[Problem to solve]:
Reproduce the data in its entirety, exactly as supplied.

[Task data]:
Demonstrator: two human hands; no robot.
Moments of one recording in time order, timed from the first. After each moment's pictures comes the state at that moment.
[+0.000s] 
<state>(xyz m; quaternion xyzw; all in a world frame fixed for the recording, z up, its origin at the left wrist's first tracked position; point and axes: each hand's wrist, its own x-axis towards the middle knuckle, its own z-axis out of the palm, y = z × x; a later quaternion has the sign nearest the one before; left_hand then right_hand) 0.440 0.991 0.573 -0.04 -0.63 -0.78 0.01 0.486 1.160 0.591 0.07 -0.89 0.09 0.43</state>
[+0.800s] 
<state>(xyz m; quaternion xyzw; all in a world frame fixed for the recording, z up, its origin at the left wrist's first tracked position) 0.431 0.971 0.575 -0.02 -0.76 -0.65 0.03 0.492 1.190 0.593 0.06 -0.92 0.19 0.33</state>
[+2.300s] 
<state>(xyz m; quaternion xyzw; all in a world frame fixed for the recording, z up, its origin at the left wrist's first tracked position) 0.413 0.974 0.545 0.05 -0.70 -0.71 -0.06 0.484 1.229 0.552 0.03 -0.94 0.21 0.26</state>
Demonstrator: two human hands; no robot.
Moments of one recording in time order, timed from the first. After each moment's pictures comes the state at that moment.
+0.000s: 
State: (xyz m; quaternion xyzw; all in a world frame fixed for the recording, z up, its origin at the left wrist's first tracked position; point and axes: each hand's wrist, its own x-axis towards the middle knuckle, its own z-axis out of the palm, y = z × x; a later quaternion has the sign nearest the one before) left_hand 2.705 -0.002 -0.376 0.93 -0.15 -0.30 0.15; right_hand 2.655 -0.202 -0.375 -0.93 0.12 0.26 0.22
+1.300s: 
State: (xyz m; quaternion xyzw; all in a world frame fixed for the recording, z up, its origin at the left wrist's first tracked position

[Result below]:
Demonstrator: two human hands; no robot.
Moments of one recording in time order, timed from the first. After each moment's pictures comes the state at that moment.
[+0.000s] 
<state>(xyz m; quaternion xyzw; all in a world frame fixed for the recording, z up, its origin at the left wrist's first tracked position; point and axes: each hand's wrist, its own x-axis towards the middle knuckle, its own z-axis out of the palm, y = z × x; a later quaternion has the sign nearest the one before; left_hand then right_hand) 0.440 0.991 0.573 -0.04 -0.63 -0.78 0.01 0.486 1.160 0.591 0.07 -0.89 0.09 0.43</state>
[+0.800s] 
<state>(xyz m; quaternion xyzw; all in a world frame fixed for the recording, z up, its origin at the left wrist's first tracked position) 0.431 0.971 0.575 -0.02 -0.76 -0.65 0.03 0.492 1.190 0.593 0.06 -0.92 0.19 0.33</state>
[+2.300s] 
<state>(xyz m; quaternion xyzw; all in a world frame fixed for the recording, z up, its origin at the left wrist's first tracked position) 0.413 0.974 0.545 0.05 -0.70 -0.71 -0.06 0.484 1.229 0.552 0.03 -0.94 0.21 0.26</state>
Demonstrator: two human hands; no robot.
Moments of one recording in time order, timed from the first. After each moment's pictures comes the state at that moment.
+0.000s: 
State: (xyz m; quaternion xyzw; all in a world frame fixed for the recording, z up, its origin at the left wrist's first tracked position; point and axes: each hand's wrist, its own x-axis towards the middle knuckle, its own z-axis out of the palm, y = z × x; a later quaternion has the sign nearest the one before) left_hand 2.705 -0.002 -0.376 0.93 -0.15 -0.30 0.15; right_hand 2.655 -0.202 -0.375 -0.93 0.12 0.26 0.22
+1.300s: 
State: (xyz m; quaternion xyzw; all in a world frame fixed for the recording, z up, its origin at the left wrist's first tracked position

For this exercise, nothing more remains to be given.